┌────────

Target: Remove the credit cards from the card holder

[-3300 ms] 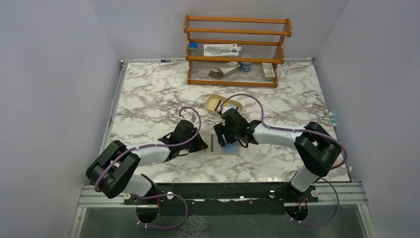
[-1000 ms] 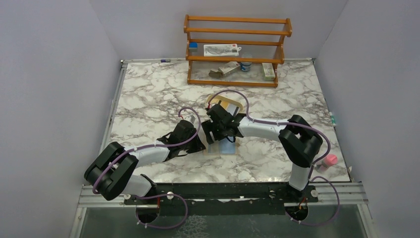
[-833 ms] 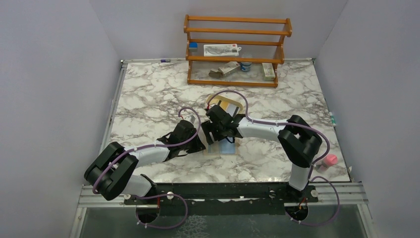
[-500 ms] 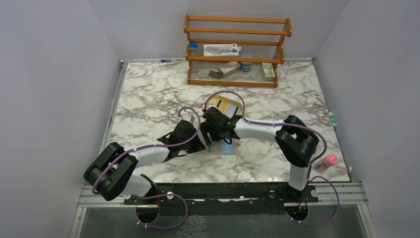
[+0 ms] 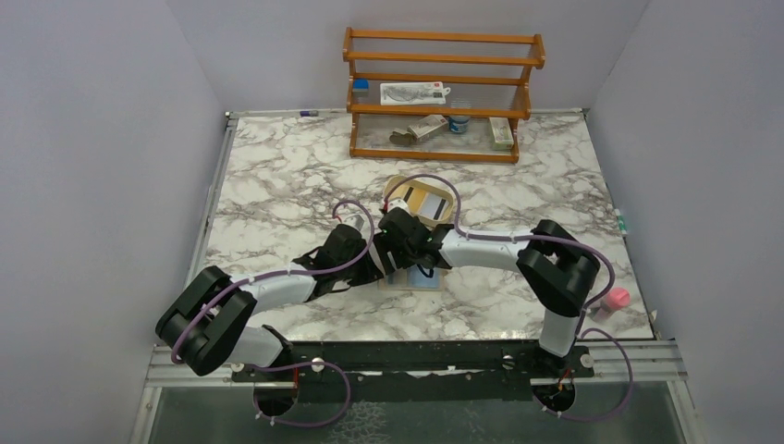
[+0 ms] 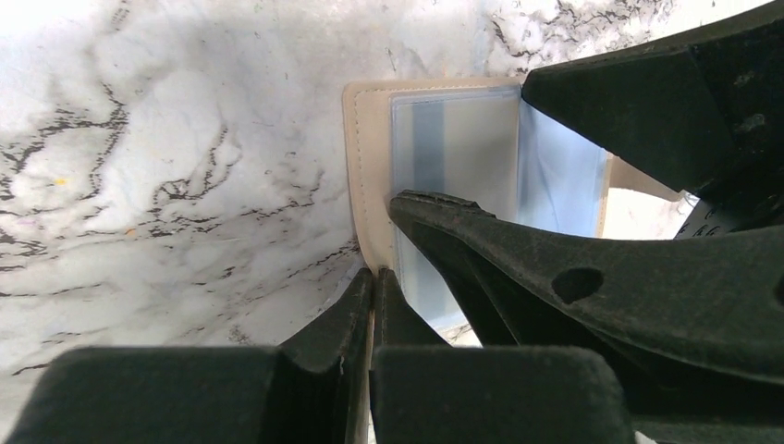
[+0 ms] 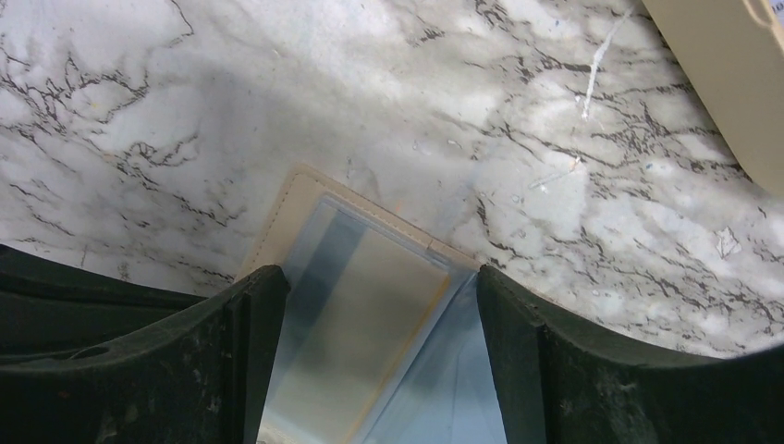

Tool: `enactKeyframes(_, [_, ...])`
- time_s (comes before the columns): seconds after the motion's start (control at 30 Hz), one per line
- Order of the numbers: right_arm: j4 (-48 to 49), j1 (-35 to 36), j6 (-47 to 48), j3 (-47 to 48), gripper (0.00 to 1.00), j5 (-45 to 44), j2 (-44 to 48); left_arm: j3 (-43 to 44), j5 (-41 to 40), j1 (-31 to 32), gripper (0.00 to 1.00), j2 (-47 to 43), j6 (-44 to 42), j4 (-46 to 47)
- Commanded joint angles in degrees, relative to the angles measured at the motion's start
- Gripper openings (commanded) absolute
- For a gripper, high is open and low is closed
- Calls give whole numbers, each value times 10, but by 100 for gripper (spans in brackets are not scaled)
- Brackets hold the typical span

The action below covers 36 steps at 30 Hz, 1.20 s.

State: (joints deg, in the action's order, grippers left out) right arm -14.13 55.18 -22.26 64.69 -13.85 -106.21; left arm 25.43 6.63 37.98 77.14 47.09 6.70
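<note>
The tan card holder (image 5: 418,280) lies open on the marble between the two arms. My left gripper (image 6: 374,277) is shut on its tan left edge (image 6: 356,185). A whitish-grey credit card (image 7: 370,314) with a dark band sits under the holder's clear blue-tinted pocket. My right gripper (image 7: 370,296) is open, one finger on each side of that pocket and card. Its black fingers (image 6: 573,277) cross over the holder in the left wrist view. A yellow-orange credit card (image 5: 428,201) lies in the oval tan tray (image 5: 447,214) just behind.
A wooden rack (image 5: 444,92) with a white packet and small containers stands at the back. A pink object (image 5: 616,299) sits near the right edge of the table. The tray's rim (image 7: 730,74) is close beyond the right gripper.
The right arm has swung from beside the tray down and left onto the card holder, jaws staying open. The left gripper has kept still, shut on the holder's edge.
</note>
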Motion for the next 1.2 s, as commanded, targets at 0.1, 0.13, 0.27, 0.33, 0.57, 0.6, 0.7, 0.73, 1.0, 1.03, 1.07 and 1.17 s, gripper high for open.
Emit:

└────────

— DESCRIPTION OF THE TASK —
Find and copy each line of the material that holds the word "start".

— SOLVED EXERCISE —
- time_s (comes before the columns): seconds after the motion's start (control at 30 Hz), one per line
- Commanded joint angles in degrees, relative to the angles measured at the motion's start

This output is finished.